La luce nella stanza. Il compito assegnato dalla maestra. L'istintività. La penna che corse. La matita che disegnò. La tempera che colorò.

Dopo pochi minuti ero davanti a lei, a supplicare che leggesse la mia poesia.

La maestra, incredula che io avessi già svolto quel compito, mi sgridò. Pensava che fosse l'ennesima volta che io le chiedessi qualcosa. Mentre la prese e lesse, io abbassai il capo e piansi silenziosamente.

Quando finì di leggerla, mi guardò ed esclamo giuliva: "Bellissima!".

Poi mi vide piangere e mi consolò.

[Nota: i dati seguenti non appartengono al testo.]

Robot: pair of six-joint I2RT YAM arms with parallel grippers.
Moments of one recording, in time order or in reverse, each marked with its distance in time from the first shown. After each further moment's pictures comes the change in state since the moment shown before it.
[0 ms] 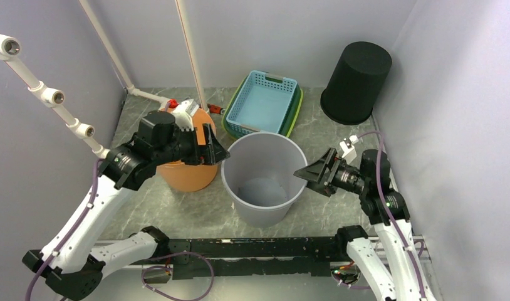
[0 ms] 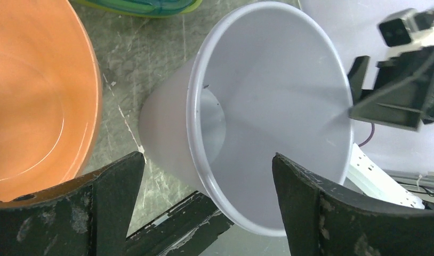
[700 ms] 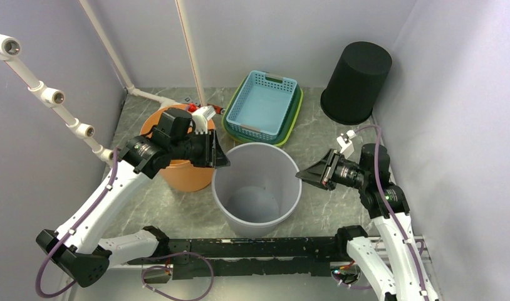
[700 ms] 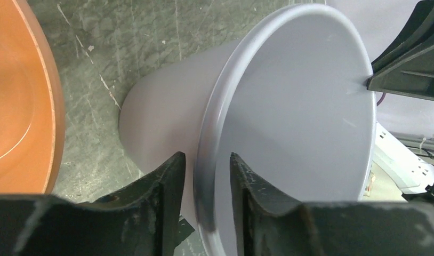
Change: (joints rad) left arm 0.000 0.102 -0.021 -0.037 0.130 0.041; right arm -0.003 0.078 0.040 0.000 -0.056 -0.041
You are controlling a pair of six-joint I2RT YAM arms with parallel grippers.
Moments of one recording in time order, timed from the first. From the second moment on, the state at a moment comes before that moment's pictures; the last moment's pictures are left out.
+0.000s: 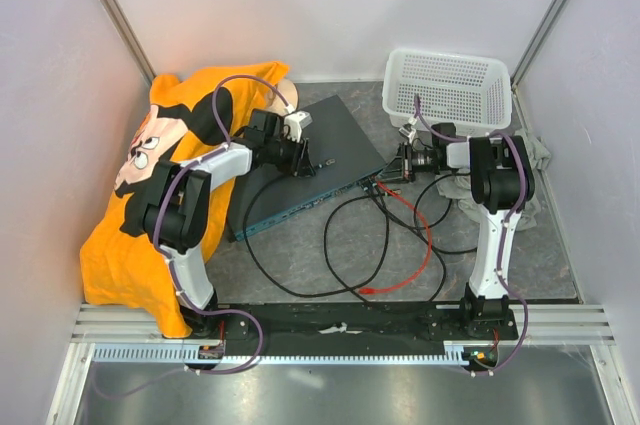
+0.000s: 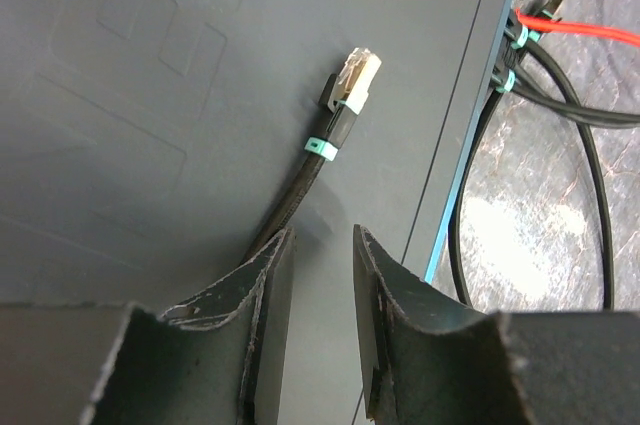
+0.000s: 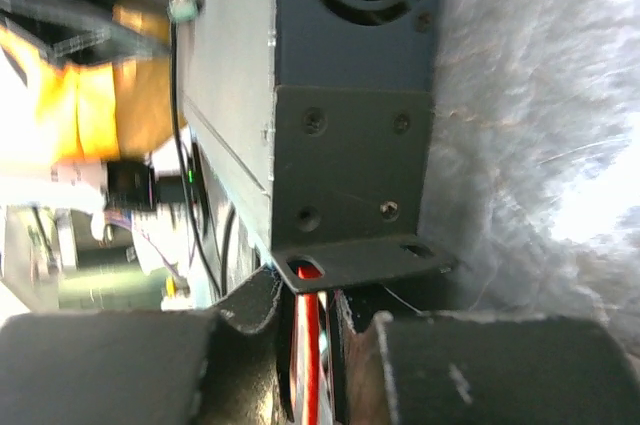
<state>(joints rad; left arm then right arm) -0.33 1.87 1.20 -0.18 0.59 0.02 0.03 2.23 1.24 -0.05 -1.20 0.27</state>
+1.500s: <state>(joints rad) -0.39 1.92 1.26 -0.17 0.58 0.02 0.00 2.09 1.01 0.11 -1.16 0.55</state>
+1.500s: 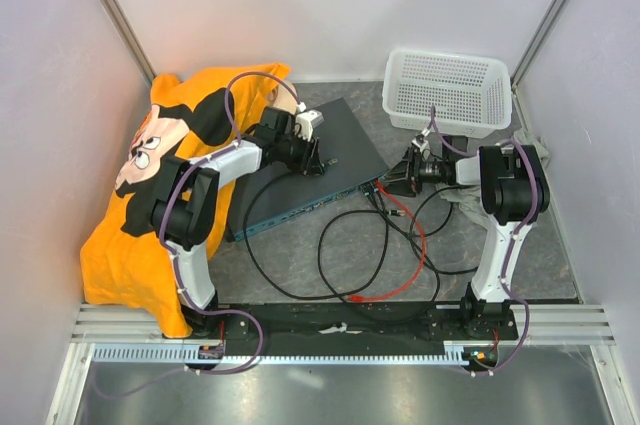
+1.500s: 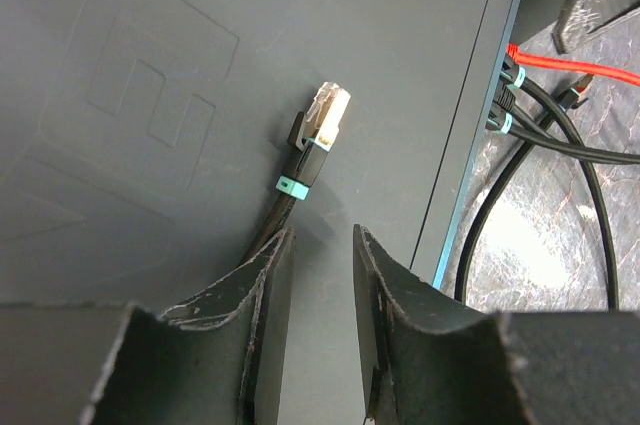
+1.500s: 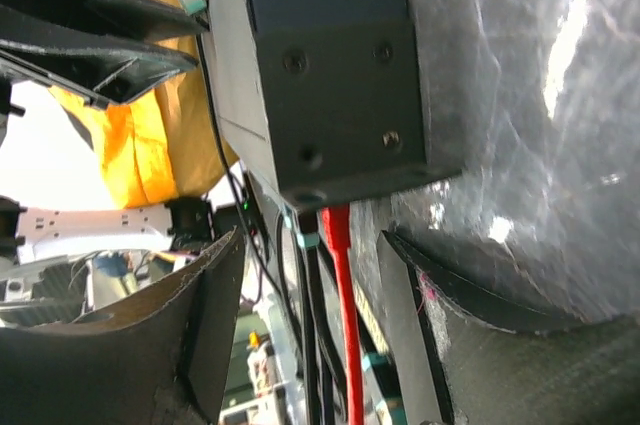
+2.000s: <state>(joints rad) -0.39 1.94 1.27 -0.17 0.58 0.02 0.05 2.09 0.94 0.42 -1.05 0.77</state>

Mi chiese anche scusa per il tono duro.

Da quel momento, ero in quinta elementare, io divenni per l'intera classe "Il poeta". Un mio amico, al pari di me, eccelso disegnatore, fu ribattezzato "Il pittore".

 

Fu allora, per la prima volta, che sentii in me qualcosa di diverso.

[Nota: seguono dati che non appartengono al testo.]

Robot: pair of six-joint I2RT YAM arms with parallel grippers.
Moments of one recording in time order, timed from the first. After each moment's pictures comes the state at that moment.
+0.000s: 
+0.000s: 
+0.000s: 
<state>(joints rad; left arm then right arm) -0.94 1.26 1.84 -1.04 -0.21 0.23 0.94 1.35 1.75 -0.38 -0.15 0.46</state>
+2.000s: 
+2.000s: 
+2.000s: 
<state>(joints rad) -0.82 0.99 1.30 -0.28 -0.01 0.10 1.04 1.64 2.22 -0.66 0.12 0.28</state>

E perché non avevo ragionato minimamente, come se la penna e il cuore avessero scritto quella poesia per la Madonna da un dettato e perché per la prima volta qualcosa che io facevo aveva il più alto plauso di qualcuno.

 

Avevo dieci anni e l'unica cosa per cui non risultassi tonto era scrivere parole su un pezzo di carta.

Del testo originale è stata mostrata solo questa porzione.